Assigned task - Each line of the data should be transcribed exactly as given.
- - - -
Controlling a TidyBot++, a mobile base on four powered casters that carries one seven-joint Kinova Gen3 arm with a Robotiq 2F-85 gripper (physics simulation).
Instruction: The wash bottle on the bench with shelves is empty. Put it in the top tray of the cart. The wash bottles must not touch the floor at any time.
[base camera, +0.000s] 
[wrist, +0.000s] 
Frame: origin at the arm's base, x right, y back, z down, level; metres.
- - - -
Your response -
Controlling a TidyBot++, a mobile base on four powered casters that carries one seven-joint Kinova Gen3 arm with a Robotiq 2F-85 gripper (physics simulation).
Instruction: The wash bottle on the bench with shelves is empty. Put it in the top tray of the cart. The wash bottles must not touch the floor at any time.
[base camera, +0.000s] 
[wrist, +0.000s] 
Frame: origin at the arm's base, x right, y back, z down, level; metres.

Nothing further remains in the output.